[Start of Attachment]

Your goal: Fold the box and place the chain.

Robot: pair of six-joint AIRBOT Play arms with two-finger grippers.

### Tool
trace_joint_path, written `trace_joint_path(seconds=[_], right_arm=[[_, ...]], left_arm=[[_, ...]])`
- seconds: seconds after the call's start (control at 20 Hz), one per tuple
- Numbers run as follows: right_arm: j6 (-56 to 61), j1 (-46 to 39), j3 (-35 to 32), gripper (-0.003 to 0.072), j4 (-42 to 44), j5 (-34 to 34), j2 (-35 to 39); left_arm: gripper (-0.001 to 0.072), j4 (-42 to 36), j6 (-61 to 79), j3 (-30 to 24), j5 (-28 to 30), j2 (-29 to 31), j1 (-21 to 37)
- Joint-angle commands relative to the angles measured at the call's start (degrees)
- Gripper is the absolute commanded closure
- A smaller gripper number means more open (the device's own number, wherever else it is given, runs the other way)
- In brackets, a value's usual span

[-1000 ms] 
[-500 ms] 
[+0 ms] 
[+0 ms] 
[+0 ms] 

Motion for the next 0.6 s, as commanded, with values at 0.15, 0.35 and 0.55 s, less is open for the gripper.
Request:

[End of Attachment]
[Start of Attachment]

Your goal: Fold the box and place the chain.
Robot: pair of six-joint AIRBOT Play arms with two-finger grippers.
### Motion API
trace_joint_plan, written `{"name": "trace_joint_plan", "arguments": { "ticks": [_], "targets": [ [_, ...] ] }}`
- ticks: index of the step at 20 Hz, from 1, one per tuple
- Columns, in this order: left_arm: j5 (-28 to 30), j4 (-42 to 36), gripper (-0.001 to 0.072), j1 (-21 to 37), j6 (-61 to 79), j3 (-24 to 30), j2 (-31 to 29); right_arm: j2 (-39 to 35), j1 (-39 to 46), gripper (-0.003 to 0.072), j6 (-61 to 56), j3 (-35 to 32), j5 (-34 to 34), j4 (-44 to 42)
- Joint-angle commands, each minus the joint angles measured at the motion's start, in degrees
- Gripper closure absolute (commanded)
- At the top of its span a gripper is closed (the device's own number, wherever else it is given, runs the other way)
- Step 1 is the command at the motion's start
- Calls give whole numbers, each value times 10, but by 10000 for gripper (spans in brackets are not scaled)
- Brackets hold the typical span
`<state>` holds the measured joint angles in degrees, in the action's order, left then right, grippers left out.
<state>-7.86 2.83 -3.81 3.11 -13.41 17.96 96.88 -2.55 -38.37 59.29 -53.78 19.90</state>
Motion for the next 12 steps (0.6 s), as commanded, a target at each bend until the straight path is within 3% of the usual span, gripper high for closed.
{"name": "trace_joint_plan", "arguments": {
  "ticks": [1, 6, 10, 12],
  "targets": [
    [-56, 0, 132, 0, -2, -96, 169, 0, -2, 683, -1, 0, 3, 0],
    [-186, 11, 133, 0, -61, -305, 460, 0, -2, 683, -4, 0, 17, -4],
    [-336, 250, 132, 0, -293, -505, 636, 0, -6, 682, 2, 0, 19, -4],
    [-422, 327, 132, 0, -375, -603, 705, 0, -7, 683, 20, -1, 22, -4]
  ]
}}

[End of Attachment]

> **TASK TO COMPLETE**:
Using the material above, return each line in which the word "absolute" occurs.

> **RESPONSE AREA**:
- Gripper is the absolute commanded closure
- Gripper closure absolute (commanded)

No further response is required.